*About this task*. Print the lines in the listing below that fall between the line with "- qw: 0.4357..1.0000" and the line with "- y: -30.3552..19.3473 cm", those two lines included, exactly as they stand and with nothing else.

----- Dataset entries -----

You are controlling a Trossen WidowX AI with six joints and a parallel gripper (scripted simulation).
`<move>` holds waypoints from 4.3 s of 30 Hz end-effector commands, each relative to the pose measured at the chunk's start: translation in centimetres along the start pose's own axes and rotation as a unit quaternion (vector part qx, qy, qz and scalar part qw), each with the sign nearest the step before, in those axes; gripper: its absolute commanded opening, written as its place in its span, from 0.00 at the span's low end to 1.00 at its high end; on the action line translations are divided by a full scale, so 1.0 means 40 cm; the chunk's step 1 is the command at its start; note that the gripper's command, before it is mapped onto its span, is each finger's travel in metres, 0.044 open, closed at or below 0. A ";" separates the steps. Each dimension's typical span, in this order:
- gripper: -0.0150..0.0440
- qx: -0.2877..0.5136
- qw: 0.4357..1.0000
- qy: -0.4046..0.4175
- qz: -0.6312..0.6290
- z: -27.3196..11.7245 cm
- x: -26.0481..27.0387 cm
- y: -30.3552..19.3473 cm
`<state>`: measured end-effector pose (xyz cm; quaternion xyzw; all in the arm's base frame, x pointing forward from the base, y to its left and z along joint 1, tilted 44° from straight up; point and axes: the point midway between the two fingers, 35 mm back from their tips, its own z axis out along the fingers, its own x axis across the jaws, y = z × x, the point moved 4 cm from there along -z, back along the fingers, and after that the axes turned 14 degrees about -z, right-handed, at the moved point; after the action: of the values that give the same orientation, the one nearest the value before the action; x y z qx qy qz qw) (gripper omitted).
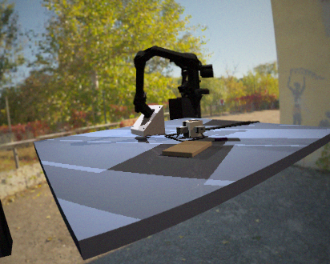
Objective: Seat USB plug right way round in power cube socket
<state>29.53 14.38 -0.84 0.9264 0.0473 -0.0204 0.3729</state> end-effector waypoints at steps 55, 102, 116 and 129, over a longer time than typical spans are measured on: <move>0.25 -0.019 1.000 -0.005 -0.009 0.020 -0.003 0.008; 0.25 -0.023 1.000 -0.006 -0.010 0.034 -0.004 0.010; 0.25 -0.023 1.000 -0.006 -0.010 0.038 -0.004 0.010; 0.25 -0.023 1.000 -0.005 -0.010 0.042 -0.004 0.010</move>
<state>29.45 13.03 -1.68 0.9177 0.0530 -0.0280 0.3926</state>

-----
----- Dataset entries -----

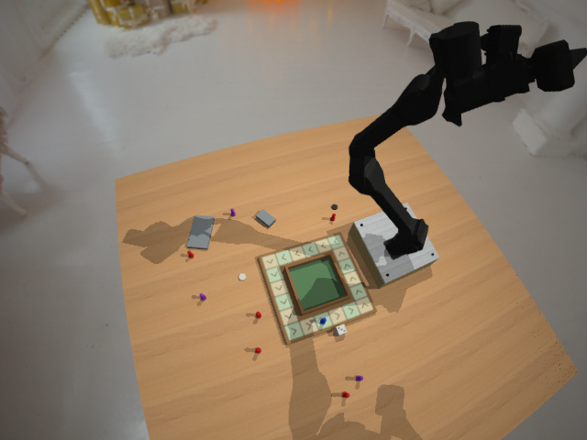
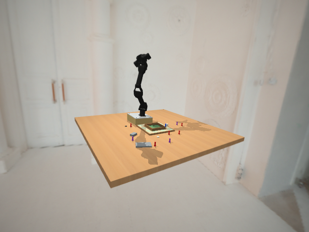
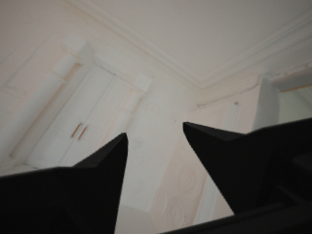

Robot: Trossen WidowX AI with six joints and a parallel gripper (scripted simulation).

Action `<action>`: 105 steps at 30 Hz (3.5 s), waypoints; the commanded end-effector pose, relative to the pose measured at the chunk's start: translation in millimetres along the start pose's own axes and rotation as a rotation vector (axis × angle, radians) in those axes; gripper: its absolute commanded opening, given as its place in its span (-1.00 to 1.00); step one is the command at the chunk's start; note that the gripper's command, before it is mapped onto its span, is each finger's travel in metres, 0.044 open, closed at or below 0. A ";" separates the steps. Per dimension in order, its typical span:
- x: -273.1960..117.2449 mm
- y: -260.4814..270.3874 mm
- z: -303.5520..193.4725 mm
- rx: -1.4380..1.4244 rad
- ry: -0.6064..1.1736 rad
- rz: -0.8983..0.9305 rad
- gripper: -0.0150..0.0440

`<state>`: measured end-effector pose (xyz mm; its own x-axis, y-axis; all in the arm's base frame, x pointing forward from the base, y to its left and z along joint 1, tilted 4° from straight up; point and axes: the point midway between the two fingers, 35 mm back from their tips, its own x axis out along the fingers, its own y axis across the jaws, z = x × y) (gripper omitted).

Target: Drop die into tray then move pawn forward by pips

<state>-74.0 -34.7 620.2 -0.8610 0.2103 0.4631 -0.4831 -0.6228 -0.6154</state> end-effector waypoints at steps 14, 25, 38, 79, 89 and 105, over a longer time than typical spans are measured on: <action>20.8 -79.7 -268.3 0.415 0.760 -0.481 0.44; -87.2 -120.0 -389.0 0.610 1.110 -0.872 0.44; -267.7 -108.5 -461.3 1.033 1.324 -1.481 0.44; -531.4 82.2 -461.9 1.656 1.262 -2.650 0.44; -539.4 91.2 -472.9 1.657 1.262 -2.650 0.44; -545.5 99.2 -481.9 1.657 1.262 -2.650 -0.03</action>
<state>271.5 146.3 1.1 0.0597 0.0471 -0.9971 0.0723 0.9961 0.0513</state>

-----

*Your response*.
- qw: 0.4357..1.0000
- qy: -0.4046..0.4175
- qz: -0.6312..0.6290
- z: -27.3196..11.7245 cm
- x: -26.0481..27.0387 cm
- y: -30.3552..19.3473 cm

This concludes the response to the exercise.